## [Task item]
In how many lines of the listing below does "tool" appear? Reply with the number only.

## [Materials provided]
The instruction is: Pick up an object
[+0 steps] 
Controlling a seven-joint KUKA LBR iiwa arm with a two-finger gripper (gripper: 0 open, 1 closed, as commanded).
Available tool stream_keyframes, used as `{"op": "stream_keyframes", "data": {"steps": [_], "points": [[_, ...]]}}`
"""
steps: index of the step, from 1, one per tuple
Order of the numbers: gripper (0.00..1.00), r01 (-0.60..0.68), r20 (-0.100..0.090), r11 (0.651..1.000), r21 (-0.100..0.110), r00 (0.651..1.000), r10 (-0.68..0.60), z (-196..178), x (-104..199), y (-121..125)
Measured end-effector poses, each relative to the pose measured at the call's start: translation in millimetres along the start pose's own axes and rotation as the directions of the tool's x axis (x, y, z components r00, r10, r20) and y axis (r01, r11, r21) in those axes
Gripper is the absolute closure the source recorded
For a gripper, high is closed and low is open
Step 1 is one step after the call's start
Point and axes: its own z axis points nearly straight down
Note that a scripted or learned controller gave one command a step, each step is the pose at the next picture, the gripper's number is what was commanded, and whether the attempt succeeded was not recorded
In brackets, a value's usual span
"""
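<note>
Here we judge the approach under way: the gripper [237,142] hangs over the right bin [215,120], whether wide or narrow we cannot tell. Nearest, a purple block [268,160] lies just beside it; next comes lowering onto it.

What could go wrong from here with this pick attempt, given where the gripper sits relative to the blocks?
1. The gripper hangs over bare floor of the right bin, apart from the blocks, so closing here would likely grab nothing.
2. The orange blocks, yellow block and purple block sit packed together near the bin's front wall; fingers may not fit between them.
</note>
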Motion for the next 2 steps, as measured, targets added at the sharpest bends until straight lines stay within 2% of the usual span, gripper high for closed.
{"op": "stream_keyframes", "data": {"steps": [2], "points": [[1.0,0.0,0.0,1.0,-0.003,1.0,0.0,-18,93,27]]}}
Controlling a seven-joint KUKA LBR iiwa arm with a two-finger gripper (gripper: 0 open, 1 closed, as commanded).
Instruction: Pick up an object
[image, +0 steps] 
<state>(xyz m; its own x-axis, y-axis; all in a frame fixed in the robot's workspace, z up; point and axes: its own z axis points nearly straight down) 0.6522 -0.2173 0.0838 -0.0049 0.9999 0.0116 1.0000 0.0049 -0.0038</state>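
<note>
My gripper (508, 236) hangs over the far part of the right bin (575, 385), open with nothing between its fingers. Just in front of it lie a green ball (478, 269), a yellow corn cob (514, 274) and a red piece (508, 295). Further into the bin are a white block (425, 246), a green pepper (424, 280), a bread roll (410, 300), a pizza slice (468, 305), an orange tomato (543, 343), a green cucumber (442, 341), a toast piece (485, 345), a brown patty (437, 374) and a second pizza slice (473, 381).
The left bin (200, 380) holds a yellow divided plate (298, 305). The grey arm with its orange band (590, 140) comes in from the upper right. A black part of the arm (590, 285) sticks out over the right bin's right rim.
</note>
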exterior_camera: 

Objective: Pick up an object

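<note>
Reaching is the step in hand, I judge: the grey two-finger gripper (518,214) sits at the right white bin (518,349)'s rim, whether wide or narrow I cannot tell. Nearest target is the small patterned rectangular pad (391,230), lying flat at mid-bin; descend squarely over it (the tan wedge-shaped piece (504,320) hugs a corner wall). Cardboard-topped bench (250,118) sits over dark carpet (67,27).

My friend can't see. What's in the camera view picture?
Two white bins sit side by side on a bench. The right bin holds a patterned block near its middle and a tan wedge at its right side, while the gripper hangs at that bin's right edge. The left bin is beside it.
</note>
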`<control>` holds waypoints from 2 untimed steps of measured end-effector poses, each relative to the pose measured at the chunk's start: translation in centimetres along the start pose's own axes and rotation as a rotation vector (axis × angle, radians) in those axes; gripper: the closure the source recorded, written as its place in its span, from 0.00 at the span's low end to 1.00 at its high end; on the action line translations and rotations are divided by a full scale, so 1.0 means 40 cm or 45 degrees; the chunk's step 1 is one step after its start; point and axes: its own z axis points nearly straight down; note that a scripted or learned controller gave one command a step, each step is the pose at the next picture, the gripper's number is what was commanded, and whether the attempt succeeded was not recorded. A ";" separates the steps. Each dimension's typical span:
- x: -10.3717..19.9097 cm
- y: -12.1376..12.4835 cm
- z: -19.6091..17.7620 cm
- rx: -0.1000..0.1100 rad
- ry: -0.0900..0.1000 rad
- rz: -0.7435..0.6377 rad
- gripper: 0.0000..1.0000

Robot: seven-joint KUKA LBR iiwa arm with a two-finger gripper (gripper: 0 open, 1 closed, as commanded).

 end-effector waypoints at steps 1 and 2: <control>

## [Written solution]
2